Interesting comment piece from Jonathan Guthrie in today's FT, picking up on last year's infamous Policy Exchange report Cities Unlimited - the one that said Scousers should move to Cambridge.
Report author Tim Leunig last year concluded that big, well-connected, high-skilled cities in the South East are always going to have an edge over smaller, more peripheral towns and cities in the North. One year on, the impact of the recession is bearing that out - unemployment has increased most sharply in smaller cities like Hull and Barnsley, while London has been less badly hit than expected. But the North-South split in Leunig's report hasn't fully materialised - cities like Milton Keynes and Swindon have both been hit hard by rising unemployment.
Leunig also questioned the impact of regeneration over the last decade, saying that it had failed to narrow the inequality between Northern and South-East cities. He said: "We need to accept that we cannot guarantee to regenerate every town and every city that has fallen behind."
Most controversially, Leunig called for more internal migration from declining cities like Liverpool to more prosperous cities like Cambridge: "If we really want to give people in Liverpool, Sunderland and so on the opportunities that people in most parts of the south-east take for granted, we need to let many of them move to the south-east." Ouch.
My colleague Adam Marshall gave our response to the Policy Exchange report last August. We agreed with a lot of it, like devolving regeneration funds, but we took issue with the bit about moving from Liverpool to Cambridge.
Today, Jonathan Guthrie has some sympathy for Leunig - who was pilloried in Liverpool last year. Guthrie agrees there should be more internal migration. He says that our welfare and housing system restricts labour mobility (true), and suggests that some regeneration funding should be turned into relocation grants for those that want to move cities (unlikely).
This is all very difficult for elected city leaders. As I say in Jonathan's piece: "Local representatives have difficulty finding the realism to tell the story of places in managed decline." Cities with declining populations and underperforming economies - like Stoke - find it hard to accept they may never rediscover strong growth.

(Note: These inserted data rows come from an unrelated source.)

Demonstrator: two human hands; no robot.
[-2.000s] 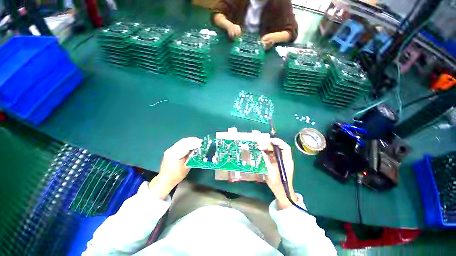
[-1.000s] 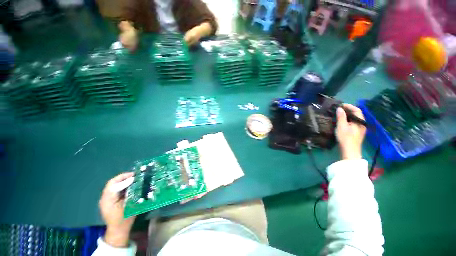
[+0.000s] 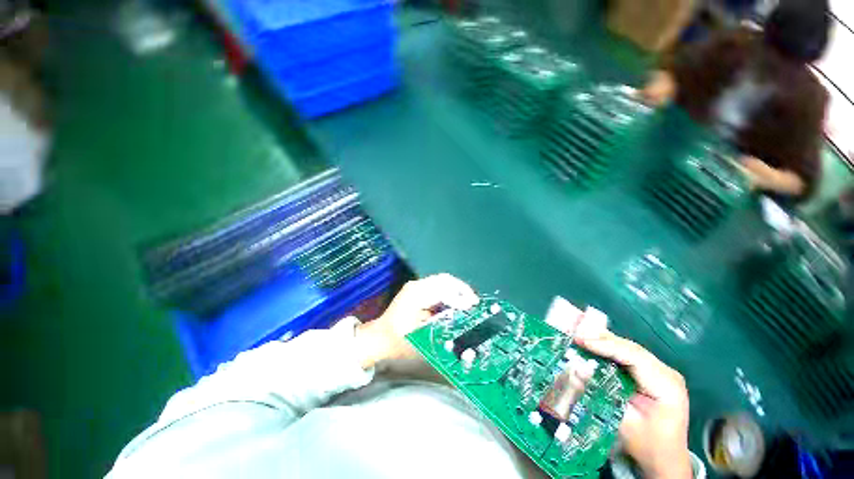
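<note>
A green circuit board (image 3: 524,379) is held close to my body, component side up, with small parts and two dark slots showing. My left hand (image 3: 421,313) grips its left end. My right hand (image 3: 646,398) holds its right end, fingers at the far edge. A pale backing plate (image 3: 576,320) shows partly behind the board, near my right fingers; the rest is hidden. The soldering iron cannot be made out.
A board rack (image 3: 253,243) with upright boards stands over a blue tray (image 3: 272,318) at left. Blue bins (image 3: 328,56) are stacked beyond. Blurred board stacks (image 3: 581,140) line the far side. Another board (image 3: 662,295) lies on the mat. A round pot (image 3: 735,444) is at lower right. A person (image 3: 749,103) sits opposite.
The view has swung left towards the rack. My right hand has left the dark station and now holds the board with my left. The board has moved off most of the pale plate.
</note>
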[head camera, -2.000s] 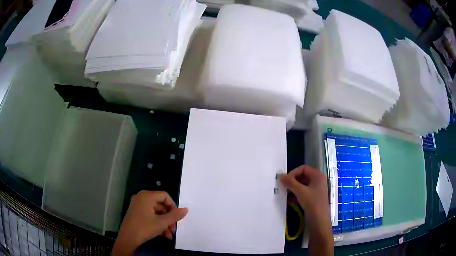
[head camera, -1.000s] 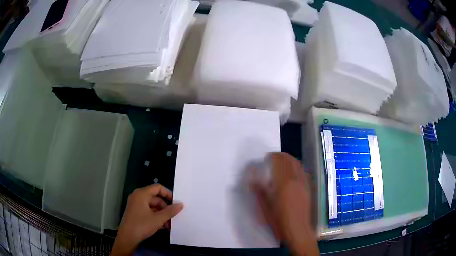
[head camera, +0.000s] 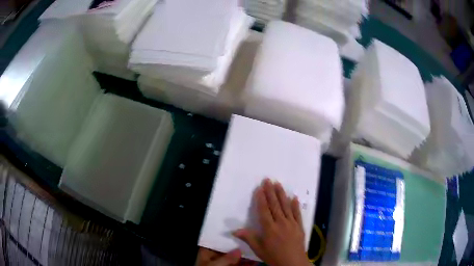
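Observation:
A plain white sheet lies in the middle, tilted in view, with tiny dark marks near its right edge. My right hand lies on its lower right part, fingers spread and palm down. My left hand is at the sheet's lower left edge, cut off by the bottom of the frame. Its fingertips are partly under or behind the sheet edge, and I cannot tell if they grip it.
A grey-green stack stands at left, beside shiny glass. Tall white stacks stand behind. Blue cells lie on pale green sheets at right. A yellow loop handle shows beside the sheet. Small scraps dot the dark mat.
The view has turned and shifted. My right hand has moved from the sheet's right edge to lie flat on it. My left hand has moved to the lower left corner.

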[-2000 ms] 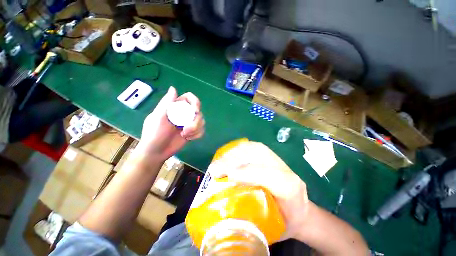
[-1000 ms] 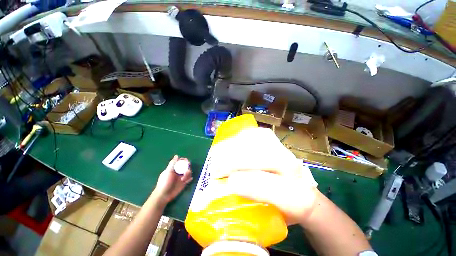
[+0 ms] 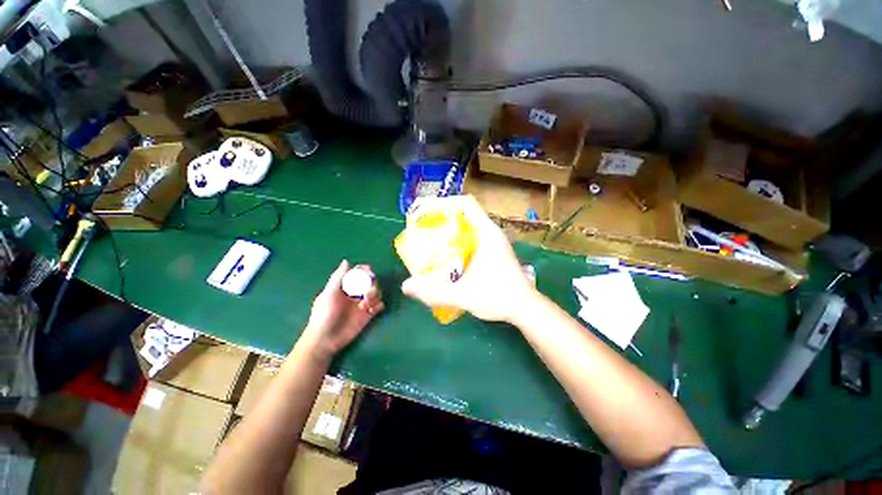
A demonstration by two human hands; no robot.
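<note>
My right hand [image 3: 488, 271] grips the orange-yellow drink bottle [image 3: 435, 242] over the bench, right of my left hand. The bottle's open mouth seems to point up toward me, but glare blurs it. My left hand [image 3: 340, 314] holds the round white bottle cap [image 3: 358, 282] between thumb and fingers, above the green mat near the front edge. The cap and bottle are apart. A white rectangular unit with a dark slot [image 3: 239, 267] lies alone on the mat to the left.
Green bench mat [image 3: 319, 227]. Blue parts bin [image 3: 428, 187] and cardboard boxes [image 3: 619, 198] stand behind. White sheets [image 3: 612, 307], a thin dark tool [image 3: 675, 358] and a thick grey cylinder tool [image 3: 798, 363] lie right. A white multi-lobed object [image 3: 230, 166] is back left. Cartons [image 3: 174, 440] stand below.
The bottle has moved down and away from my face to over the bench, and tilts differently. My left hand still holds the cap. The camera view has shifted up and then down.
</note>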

We can't give up on these places, but we should encourage them to be totally honest about their prospects. Cities like Barnsley and Wigan also need to work much more collaboratively with their neighbouring larger cities - Leeds and Sheffield, Manchester and Liverpool. And as I said yesterday, we need to focus increasingly scarce regeneration funds on the Stokes and Barnsleys much more effectively than we have in the past.